Careful consideration needs to be given to other factors at play. For example, a single pay gap figure can be distorted by the continuing challenge of getting more women into senior roles in business.
We are committed to modernising the workplace for the future and are now actively taking steps to understand the extent of the pay gap in our own organisation, the underlying causes and how best to tackle them.
It is good to see the Government taking a strong stand on gender pay, as harnessing the talents of a diverse workforce will improve the competitiveness of UK business.
NES, the UK’s diversity standard that provides businesses with a range of indicators to help them drive sustainable change, is working with companies who are looking to tackle this problem.
The challenge for many organisations is to embrace the business case for equality as a driver of growth, rather than seeing it as a legal requirement.
Nevertheless, despite these challenges, we believe that now is the time to fast forward the pace of change to ensure fair and equal pay.
It is encouraging to know that something concrete is being done about the gender pay gap as it is long overdue in this rapidly progressing world.
Demands for equal pay correspond with the lifestyle trends of the 21st Century, in that both men and women are more proactive and goal orientated within the working world and are consequently settling down later.
Here at CV-Library, we are progressively seeing women’s applications for senior roles, suggesting that a gender label shouldn’t be a reason for unequal pay as men and women alike have set their aspirations high in an attempt to advance within their industries.
Deloitte supports the proposals announced by the Prime Minister, to require larger companies to publish their gender pay gap data.
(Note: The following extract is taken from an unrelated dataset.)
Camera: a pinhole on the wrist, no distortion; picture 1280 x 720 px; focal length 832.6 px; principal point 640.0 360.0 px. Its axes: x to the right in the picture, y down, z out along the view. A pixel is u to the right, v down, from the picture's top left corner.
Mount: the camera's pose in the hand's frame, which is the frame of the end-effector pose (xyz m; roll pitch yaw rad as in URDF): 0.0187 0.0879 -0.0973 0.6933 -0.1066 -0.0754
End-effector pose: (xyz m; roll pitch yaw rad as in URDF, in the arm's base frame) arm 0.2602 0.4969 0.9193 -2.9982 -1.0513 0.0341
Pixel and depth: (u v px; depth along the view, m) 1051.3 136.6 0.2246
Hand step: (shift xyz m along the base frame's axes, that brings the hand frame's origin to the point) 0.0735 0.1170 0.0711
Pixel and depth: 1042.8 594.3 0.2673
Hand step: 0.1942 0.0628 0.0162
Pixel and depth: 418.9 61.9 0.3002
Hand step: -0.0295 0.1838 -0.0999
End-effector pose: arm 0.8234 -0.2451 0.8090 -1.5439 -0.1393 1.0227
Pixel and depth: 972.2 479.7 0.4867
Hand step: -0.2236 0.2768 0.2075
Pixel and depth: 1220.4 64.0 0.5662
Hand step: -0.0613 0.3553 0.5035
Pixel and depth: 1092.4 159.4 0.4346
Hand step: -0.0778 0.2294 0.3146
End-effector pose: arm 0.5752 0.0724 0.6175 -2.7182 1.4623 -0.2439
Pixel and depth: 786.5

It marks another important step towards achieving parity, both in terms of pay but also representation, at all levels within big businesses.
Deloitte’s gender pay gap stands at 17.4%, around 2.3% below the national figure. However, when looking across the organisation as a whole the pay gap between male and female employees at each grade is significantly lower, at 1.1%.
This illustrates that for Deloitte, the issue is far less about how we pay our people and more about the number of women employed at more senior grades.
We are determined to improve the retention of women within our firm and our representation of women in senior positions. We have an ambition that 25% of our partners will be women by 2020 and in June we announced the promotion of 22 new female partners.
We have also taken a number of steps to support these objectives, most recently introducing a return-to-work initiative designed to support women back into employment.
We believe that without a representative share of senior female employees average pay will never truly equalise. This is something we are working very hard to resolve.
In our view, the pay gap is as much to do with lower numbers of women in more senior roles as it is about women being paid less for the same work. Companies that are serious about improving diversity and eliminating the gender pay gap need to understand that pay is only one part of the equation.
Companies should revisit their approach to promotion and hiring as much as their pay system to ensure that women and men should be represented more equally in all job functions and levels.
To make this happen effectively the business needs to have a proper culture of diversity and inclusion. For too long these different elements of the business have not worked close enough together for this one aim. We hope the Government’s statement will galvanise businesses and their HR departments into action.